REQUIRED ACTION:
Transcribe all records below exactly, without images.

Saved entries

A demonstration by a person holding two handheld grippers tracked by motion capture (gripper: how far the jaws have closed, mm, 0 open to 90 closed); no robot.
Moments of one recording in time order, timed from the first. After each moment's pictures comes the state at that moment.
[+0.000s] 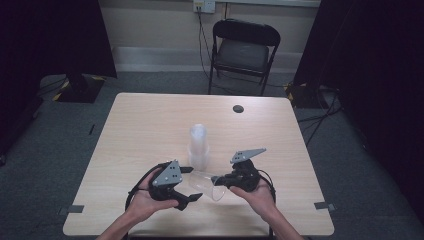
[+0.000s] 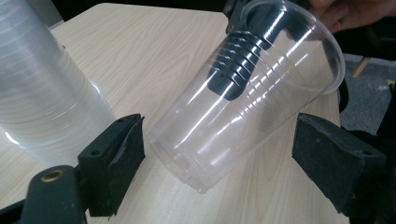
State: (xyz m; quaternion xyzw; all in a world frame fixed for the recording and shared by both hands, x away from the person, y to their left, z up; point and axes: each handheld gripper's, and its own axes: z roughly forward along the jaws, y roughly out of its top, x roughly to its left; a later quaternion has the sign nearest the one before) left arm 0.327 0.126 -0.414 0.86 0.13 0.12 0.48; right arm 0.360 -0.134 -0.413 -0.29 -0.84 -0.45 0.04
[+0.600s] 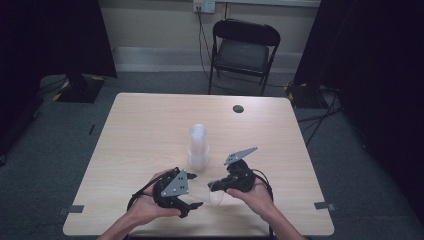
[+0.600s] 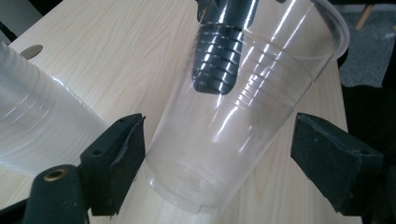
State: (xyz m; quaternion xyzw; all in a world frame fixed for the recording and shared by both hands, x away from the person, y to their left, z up) left arm 0.315 0.113 -0.425 0.89 0.07 0.14 0.43; right arm 0.364 -0.122 -0.419 -0.28 -0.87 -0.41 0.09
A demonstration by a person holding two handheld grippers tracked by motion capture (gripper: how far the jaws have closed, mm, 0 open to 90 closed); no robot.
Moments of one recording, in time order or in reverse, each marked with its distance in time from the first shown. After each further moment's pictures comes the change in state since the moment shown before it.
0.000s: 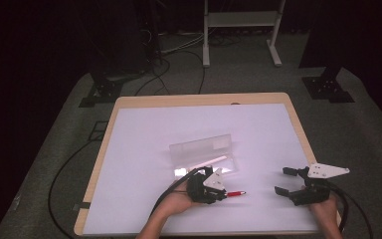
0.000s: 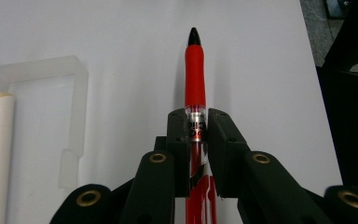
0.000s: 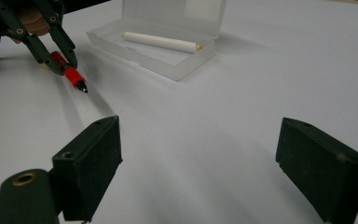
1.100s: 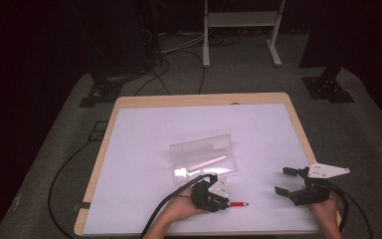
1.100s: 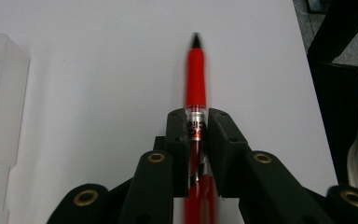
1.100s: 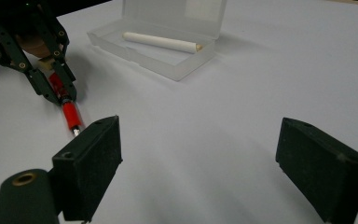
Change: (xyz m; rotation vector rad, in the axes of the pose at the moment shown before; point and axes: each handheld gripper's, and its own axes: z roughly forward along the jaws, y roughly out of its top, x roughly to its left) left arm -0.011 -0.007 0.027 0.033 -0.075 0.002; right arm 0.000 0.000 0.000 -0.001 0.001 -0.002
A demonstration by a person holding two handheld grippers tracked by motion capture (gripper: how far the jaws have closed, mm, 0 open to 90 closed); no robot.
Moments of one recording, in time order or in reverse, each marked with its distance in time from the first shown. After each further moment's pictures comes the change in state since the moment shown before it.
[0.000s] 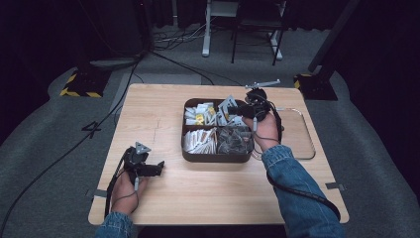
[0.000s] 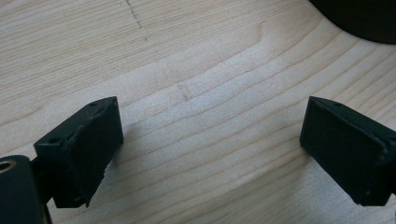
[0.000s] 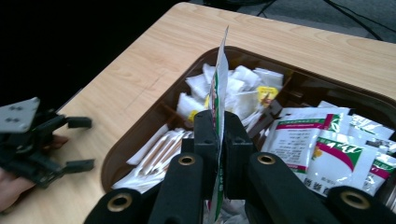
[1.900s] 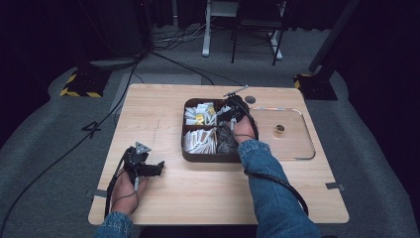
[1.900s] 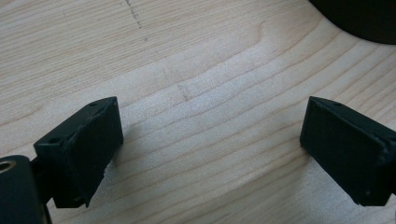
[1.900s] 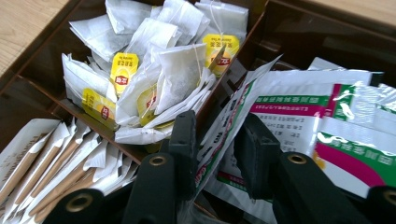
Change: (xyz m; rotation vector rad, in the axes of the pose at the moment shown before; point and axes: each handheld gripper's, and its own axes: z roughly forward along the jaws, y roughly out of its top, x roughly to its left) left arm 0.000 0.000 0.000 0.001 -0.002 0.000; right arm -0.036 -0.012 0.114 0.235 -0.212 0.034
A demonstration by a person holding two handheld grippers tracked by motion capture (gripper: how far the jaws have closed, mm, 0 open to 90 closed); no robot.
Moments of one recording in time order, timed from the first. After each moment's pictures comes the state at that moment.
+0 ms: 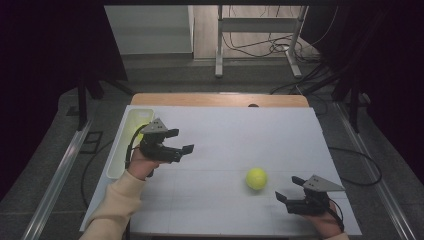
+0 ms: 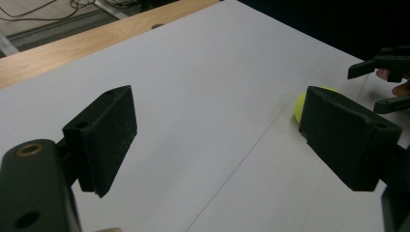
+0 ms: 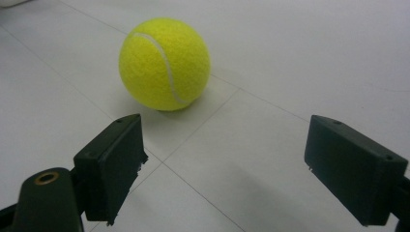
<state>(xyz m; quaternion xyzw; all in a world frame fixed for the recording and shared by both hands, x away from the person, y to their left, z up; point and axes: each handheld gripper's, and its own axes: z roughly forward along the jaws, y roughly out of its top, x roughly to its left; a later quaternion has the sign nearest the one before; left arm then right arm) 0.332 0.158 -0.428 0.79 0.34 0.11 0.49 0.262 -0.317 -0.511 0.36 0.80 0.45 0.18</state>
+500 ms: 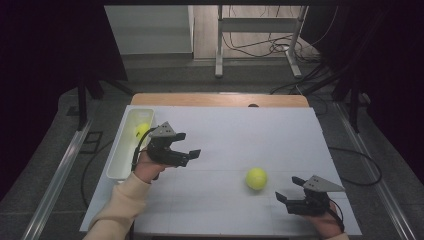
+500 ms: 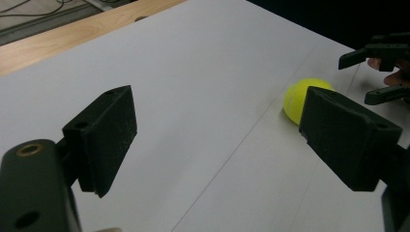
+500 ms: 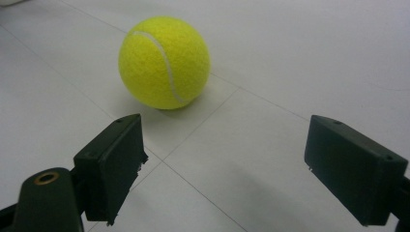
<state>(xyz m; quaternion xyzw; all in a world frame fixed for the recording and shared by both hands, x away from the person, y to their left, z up) 0.329 0.140 -0.433 0.80 0.33 0.10 0.49 0.261 -0.317 -0.511 0.36 0.80 0.44 0.19</state>
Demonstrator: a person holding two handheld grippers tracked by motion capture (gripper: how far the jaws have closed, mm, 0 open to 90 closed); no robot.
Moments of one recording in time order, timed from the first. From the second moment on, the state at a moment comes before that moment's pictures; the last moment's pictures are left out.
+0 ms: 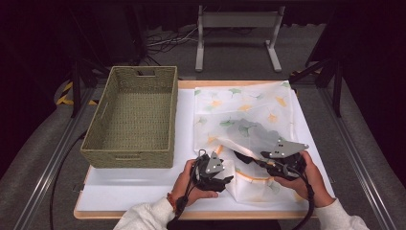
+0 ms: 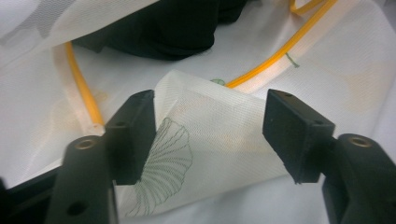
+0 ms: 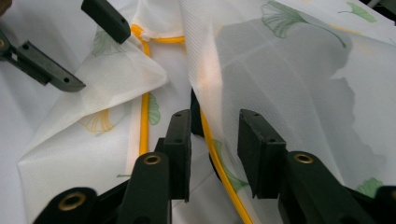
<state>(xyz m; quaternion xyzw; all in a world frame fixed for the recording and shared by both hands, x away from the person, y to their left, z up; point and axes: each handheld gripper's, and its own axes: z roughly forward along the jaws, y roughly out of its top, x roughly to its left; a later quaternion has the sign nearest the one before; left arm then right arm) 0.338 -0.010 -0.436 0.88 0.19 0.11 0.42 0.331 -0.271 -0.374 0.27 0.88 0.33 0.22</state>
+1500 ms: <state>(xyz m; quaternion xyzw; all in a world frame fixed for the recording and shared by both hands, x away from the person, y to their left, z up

WRITTEN RESPONSE:
A demonstration by a person holding two handheld grippers tracked by motion capture (gripper: how far the jaws have closed, mm, 0 open to 90 closed); no robot.
Moments of one recording in time order, timed from the first. After each moment's pictures comes the state at that moment.
[+0.000s] 
[+0.000s] 
State: (xyz m; quaternion xyzw; all in a world frame fixed for the recording and shared by both hands, x away from the person, y to their left, z up; point and axes: each handheld gripper's, and its own axes: z roughly forward along the jaws, y roughly out of its top, x roughly to its left; a later quaternion has the sign nearest the one before) left arm 0.327 0.126 -0.414 0.86 0.13 0.12 0.48; right arm 0.360 -0.134 -0.413 -0.29 -0.84 -0.45 0.04
[+0.600s] 
[+0.600s] 
State: (xyz m; quaternion xyzw; all in a world frame fixed for the recording and shared by both hands, x away from the person, y to their left, z up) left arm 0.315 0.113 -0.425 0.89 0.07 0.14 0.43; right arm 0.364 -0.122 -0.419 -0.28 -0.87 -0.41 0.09
A demonstration by a person holding two handheld grippers tracked by motion capture (gripper: how far the jaws have closed, mm, 0 open to 90 closed); no robot.
Moments of one recording, in time order or in reverse, each marked with its distance in time from the first shown. After each further moment's pictures comes the change in state since the moment shown before it.
0.000s: 
0.000s: 
0.000s: 
1.100s: 
1.100s: 
1.100s: 
Change: (xyz m; rotation vector rad, in the axes of the pose at the moment shown before; point and axes: each handheld gripper's, and its own axes: z roughly forward along the jaws, y roughly out of its top, x roughly to its left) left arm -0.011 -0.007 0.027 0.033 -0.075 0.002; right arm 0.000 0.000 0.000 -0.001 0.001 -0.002
A demonstration by a person holding two handheld grippers tracked by motion capture (gripper: how far the jaws have closed, mm, 0 open to 90 closed); no robot.
Moments of one recording, in time order or in reverse, each marked with its distance in time from the first shown. After each further moment's pictures comes the change in state since the moment shown before it.
[0.000s] 
[0.000s] 
[0.000s] 
[1.900s] 
[1.900s] 
[1.900s] 
Change: (xyz m; rotation vector rad, in the axes of the pose at the moment shown before; point and axes: each handheld gripper's, and its own axes: z roughly forward along the jaws, y roughly out of its top, x roughly to its left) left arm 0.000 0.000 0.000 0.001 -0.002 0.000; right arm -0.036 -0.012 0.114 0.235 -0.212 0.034
A demonstration by a person holding two handheld grippers tracked by motion capture (gripper: how far the jaws have closed, mm, 0 open to 90 closed); no robot.
Moments of one recording in time order, timed from the first. After each moment's pictures comes the state at that moment.
+0 ms: 
+0 ms: 
+0 ms: 
<state>(xyz m; quaternion xyzw; all in a world frame fixed for the recording and shared by both hands, x away from the person, y to their left, z up; point and axes: each handheld gripper's, and its own axes: z roughly forward along the jaws, y roughly out of its top, x roughly to its left; a later quaternion has the sign nearest the one before; left arm then right arm) 0.332 0.158 -0.428 0.79 0.34 0.11 0.49 0.262 -0.317 -0.511 0.36 0.80 0.45 0.18</state>
+500 ms: 
+500 ms: 
+500 ms: 
<state>(xyz m; quaternion xyzw; all in a world frame fixed for the recording and shared by both hands, x away from the person, y to their left, z up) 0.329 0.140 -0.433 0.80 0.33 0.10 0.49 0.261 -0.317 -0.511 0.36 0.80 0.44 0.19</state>
Demonstrator: a person holding two handheld grippers tracked by motion capture (gripper: how far the jaws have closed, mm, 0 open to 90 closed); no robot.
Moments of one recording in time order, timed from the first. From the second moment on, the state at a moment comes before that moment's pictures; the last moment's pictures are left out.
+0 ms: 
+0 ms: 
+0 ms: 
<state>(xyz m; quaternion xyzw; all in a world frame fixed for the recording and shared by both hands, x away from the person, y to their left, z up; point and axes: each handheld gripper's, and its own axes: z roughly forward along the jaws, y roughly out of its top, x roughly to its left; a later quaternion has the sign nearest the one before; left arm then right arm) 0.338 -0.010 -0.436 0.88 0.19 0.11 0.42 0.331 -0.271 -0.374 0.27 0.88 0.33 0.22</state>
+1500 ms: <state>(xyz m; quaternion xyzw; all in a world frame fixed for the recording and shared by both hands, x away from the person, y to their left, z up

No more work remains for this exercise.